- **THE PROBLEM**: Using the entries below, give the count of lines that hold "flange". Say nothing besides the number.

- **EXTRACTED MATERIAL**:
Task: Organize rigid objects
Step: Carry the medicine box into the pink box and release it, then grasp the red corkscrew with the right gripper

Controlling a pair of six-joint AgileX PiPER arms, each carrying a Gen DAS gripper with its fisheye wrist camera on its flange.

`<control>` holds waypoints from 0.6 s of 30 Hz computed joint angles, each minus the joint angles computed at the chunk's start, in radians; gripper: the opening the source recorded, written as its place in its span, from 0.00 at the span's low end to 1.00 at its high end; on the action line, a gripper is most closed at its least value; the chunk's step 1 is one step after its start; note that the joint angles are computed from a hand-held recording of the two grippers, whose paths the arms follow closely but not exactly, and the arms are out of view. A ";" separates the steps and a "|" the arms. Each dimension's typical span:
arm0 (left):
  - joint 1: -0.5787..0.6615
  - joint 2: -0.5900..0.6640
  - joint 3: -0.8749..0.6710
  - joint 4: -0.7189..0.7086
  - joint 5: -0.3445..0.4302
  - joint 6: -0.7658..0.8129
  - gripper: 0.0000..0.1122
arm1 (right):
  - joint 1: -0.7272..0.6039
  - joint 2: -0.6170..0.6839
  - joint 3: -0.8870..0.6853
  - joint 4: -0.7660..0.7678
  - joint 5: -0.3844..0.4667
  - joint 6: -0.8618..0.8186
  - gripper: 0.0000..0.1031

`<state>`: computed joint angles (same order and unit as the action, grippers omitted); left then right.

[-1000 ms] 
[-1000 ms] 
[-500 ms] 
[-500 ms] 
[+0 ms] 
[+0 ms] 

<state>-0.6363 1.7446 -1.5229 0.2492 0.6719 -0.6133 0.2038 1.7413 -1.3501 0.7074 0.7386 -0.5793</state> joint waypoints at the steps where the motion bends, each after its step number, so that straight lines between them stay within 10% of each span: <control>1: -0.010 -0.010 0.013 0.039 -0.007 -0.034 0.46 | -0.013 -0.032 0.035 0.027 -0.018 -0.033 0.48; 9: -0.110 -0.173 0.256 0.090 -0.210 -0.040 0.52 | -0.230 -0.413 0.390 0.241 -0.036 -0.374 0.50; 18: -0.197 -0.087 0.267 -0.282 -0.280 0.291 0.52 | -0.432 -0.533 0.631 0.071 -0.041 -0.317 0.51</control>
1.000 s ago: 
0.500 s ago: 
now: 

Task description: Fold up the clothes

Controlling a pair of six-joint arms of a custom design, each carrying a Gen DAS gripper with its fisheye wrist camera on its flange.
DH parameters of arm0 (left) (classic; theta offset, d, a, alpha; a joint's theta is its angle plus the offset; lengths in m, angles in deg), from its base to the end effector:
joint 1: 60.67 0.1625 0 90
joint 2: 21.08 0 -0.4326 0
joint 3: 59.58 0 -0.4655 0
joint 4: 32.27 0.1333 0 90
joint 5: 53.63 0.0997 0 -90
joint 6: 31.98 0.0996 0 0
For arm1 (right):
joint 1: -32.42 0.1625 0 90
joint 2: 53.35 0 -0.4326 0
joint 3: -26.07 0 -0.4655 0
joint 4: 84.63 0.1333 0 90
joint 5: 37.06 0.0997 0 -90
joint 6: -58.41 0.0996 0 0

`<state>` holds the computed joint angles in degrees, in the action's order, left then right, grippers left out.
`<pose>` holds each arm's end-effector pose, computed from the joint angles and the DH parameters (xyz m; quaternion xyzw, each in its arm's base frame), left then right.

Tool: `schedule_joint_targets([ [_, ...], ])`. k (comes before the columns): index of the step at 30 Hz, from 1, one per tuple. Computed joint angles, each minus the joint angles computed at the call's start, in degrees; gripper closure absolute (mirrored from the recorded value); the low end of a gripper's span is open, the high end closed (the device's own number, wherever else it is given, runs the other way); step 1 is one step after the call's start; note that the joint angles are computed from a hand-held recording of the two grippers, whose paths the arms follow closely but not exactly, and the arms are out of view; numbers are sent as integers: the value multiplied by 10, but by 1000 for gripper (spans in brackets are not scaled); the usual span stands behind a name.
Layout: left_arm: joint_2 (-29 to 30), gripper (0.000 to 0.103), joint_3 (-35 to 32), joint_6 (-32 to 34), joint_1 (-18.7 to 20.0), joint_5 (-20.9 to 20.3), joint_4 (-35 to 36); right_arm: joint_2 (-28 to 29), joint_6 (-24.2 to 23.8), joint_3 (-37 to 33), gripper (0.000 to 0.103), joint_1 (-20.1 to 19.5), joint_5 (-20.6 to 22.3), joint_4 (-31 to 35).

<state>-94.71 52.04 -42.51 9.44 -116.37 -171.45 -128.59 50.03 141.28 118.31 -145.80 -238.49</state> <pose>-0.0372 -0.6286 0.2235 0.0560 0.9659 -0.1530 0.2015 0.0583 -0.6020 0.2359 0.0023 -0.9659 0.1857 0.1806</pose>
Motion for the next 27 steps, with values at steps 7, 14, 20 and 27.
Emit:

- **SOLUTION BELOW**: 2